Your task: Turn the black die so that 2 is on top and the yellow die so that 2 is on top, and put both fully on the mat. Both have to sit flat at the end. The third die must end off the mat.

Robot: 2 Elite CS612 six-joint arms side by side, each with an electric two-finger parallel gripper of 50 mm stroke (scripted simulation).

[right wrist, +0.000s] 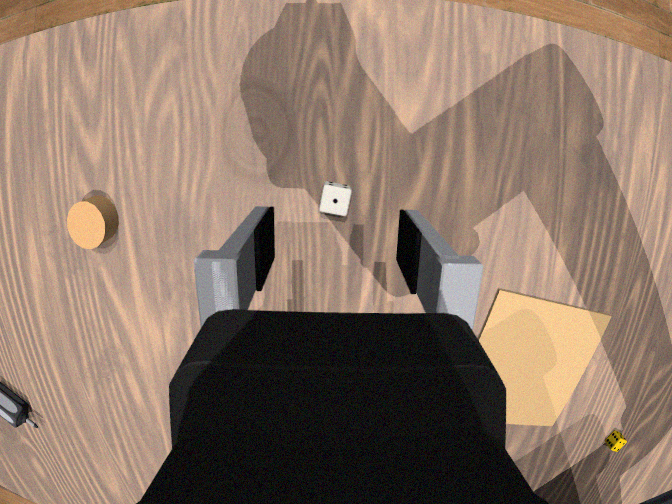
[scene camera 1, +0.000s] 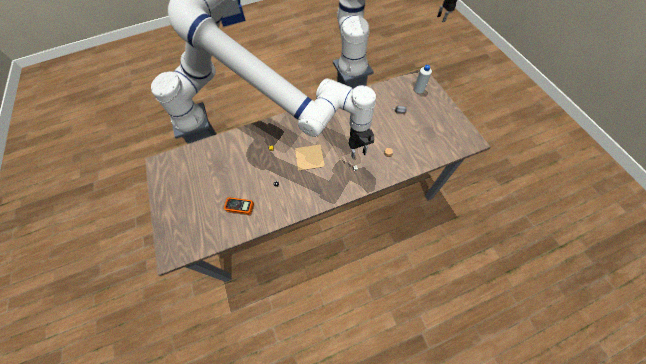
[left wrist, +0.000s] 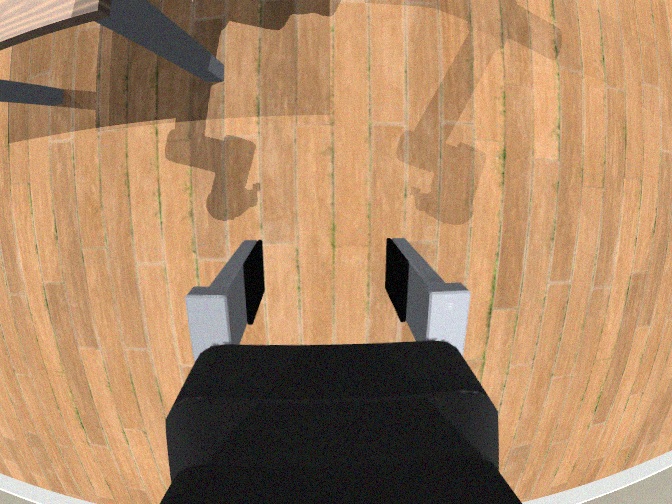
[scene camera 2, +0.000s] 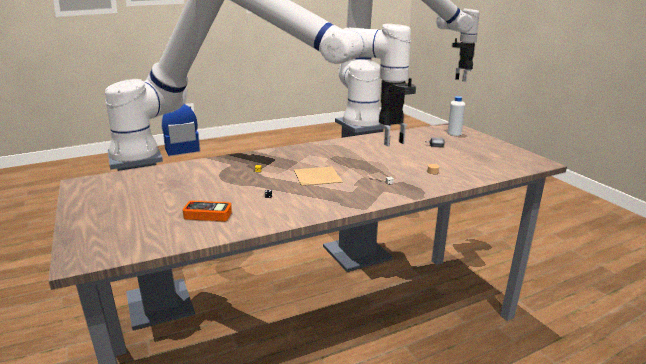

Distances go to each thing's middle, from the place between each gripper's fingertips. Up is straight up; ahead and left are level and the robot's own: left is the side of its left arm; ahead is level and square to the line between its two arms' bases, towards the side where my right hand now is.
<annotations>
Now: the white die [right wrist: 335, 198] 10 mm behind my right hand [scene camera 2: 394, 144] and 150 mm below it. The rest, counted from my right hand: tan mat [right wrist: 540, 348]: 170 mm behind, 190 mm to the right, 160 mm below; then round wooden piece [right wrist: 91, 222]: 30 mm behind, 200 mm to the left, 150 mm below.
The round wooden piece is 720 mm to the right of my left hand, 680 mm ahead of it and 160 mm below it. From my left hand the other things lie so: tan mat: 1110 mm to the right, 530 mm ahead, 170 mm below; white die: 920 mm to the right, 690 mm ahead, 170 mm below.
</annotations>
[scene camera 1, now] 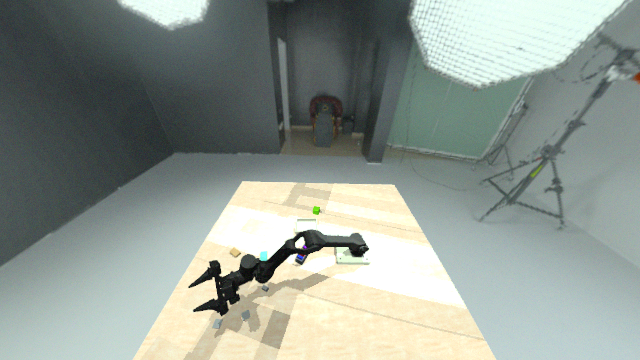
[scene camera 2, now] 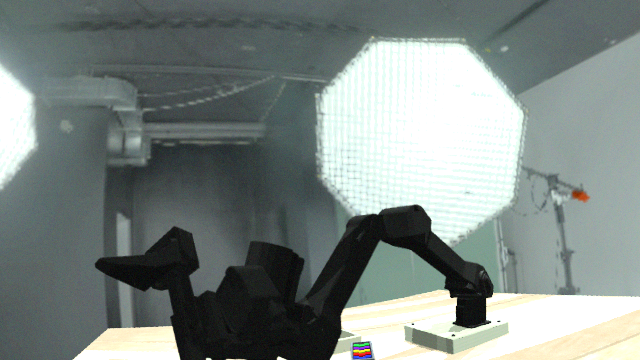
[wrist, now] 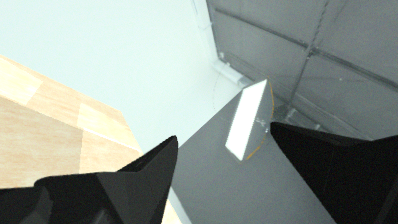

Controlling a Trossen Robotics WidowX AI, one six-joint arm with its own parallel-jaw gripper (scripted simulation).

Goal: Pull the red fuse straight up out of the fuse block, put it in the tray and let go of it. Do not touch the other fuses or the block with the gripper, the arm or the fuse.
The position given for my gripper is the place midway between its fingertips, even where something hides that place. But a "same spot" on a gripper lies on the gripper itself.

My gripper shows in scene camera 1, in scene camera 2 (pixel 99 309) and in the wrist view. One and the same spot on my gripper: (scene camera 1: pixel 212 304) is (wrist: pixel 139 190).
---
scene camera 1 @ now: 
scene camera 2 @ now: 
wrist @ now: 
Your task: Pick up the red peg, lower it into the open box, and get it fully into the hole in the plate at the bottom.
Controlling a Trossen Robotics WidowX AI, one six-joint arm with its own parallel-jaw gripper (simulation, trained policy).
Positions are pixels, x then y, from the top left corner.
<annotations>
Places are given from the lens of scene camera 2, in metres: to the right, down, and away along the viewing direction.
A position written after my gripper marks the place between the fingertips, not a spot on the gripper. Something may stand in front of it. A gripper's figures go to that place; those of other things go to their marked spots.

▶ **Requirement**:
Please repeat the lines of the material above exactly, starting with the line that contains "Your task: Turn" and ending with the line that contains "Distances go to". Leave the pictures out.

▶ **Response to the task**:
Your task: Turn the black die so that 2 is on top and the yellow die so that 2 is on top, and put both fully on the mat. Both have to sit flat at the end. The third die must end off the mat.

Robot: 2 Elite CS612 six-joint arms side by side, each with an electric two-finger parallel gripper of 50 mm stroke (scripted simulation).

[right wrist, +0.000s] 
[scene camera 1, +0.000s] 
[left wrist, +0.000s] 
[scene camera 2, +0.000s] 

Distances go to each thing's middle, from the place between each gripper's fingertips. Up is straight up; ahead and left are level and the robot's own: left is the side of its left arm; ahead is level and square to the line between its two arms' bases, towards the side where my right hand now is.

Nothing else is part of this answer.